The performance of the pilot-scale NF (4040 module) process has been assessed in terms of water flux and salt rejection. A pilot-scale NF process was applied as a post-treatment for the diluted fertiliser DS produced by the FDFO desalination to reduce the concentration of fertiliser nutrient. The NF process was conducted under different operating parameters; feed flow rate and concentration and applied pressures. Nanofiltration was effective in reducing nitrogen (N) concentration in the diluted draw solution. Although other factors such as the applied pressure and cross flow rate played a role in the performance of the pilot-scale NF process, the influence of the feed concentration was more significant on the specific water flux and the nutrient rejection.

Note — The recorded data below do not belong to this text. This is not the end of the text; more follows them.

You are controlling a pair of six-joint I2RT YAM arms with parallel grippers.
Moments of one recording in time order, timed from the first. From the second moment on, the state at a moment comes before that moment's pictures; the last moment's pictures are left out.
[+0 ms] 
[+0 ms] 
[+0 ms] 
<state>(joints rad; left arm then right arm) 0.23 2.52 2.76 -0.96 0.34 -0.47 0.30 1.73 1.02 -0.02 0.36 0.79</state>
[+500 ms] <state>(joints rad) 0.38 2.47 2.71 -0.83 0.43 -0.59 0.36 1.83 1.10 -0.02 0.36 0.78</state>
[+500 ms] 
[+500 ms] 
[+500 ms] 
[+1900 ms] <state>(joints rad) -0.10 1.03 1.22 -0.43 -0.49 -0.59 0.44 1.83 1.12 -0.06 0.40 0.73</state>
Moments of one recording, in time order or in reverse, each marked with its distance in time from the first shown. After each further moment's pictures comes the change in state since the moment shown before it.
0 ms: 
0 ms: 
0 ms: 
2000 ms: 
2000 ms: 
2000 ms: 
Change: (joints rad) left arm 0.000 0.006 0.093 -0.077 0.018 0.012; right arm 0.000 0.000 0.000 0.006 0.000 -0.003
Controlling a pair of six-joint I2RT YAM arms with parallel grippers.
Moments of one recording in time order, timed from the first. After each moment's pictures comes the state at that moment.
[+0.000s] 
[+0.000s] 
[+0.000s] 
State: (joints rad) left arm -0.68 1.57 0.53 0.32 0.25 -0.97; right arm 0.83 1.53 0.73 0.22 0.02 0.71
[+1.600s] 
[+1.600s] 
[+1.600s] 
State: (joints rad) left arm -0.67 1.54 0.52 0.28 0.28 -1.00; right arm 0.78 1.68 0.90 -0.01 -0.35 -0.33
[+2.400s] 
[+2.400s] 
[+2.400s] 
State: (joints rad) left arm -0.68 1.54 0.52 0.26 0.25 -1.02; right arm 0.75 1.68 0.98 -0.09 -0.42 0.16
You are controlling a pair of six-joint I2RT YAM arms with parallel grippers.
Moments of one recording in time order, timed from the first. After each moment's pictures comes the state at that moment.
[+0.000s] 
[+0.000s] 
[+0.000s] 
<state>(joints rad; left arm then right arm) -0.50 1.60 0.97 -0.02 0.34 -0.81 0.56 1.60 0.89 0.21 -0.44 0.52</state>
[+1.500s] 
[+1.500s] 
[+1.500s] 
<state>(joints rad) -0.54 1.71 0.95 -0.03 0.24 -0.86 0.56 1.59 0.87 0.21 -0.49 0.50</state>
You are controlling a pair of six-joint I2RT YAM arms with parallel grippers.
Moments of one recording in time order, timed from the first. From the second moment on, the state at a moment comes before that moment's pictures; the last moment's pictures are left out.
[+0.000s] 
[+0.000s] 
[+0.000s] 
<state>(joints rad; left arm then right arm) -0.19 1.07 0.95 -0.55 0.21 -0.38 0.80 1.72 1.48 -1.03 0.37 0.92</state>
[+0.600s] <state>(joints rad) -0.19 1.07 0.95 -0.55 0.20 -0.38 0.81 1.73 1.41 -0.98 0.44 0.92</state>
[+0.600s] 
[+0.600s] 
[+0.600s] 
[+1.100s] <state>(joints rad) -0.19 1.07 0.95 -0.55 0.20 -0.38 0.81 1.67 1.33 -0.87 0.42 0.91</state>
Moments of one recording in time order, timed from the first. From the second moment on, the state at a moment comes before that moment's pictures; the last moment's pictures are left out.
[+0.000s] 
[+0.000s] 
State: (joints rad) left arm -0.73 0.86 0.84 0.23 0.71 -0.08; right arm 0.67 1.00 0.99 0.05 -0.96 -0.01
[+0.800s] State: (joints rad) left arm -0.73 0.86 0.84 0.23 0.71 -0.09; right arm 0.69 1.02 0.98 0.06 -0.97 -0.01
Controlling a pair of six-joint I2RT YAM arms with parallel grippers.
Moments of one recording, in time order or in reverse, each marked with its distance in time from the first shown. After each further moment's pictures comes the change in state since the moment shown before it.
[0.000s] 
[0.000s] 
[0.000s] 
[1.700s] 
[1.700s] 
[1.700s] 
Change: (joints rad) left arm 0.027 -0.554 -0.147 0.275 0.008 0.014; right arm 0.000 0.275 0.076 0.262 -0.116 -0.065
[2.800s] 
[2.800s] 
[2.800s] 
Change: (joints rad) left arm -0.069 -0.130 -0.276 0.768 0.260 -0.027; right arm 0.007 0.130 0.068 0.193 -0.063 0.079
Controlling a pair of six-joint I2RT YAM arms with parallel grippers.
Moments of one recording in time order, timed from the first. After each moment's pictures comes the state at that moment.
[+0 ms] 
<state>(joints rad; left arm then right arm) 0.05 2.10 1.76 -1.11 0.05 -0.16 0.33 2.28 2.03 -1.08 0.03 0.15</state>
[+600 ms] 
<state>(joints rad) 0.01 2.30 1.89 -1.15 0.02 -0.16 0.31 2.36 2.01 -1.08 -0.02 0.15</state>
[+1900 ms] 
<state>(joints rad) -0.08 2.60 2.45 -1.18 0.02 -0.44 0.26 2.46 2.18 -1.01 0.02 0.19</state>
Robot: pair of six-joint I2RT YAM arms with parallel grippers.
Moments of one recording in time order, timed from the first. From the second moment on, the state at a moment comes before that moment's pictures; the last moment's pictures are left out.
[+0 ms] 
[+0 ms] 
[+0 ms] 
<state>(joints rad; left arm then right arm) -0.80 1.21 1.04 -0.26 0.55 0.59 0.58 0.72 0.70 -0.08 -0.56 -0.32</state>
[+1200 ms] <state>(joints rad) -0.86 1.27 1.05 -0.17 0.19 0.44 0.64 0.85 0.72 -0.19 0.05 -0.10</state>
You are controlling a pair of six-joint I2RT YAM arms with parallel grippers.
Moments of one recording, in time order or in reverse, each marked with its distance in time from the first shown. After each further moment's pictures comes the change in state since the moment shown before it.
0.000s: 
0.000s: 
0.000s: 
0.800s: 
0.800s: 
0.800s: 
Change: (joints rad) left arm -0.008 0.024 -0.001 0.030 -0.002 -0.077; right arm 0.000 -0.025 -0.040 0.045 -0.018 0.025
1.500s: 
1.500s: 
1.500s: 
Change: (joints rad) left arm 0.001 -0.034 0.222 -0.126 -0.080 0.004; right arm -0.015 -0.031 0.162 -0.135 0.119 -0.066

The energy requirements of the FDFO-NF desalination process were initially investigated using the operating values. In this study, the total energy consumption of the process refers to the electrical energy usage of the pumps thus the pump power efficiency has been converted to the specific energy consumption (SEC). The SEC of the pilot-scale system was dependent on the operation of the FDFO desalination process because the lower diluted fertiliser refers to lower energy consumption in the NF process. The most attractive advantage of the FO process is that it leads to lower energy consumption than current desalination processes due to the natural osmosis in the FO process. Therefore, in this study, it was proved that the specific energy consumption of our FDFO-NF hybrid system for brackish water desalination was around 47% less than the NF-SWRO hybrid system for desalination.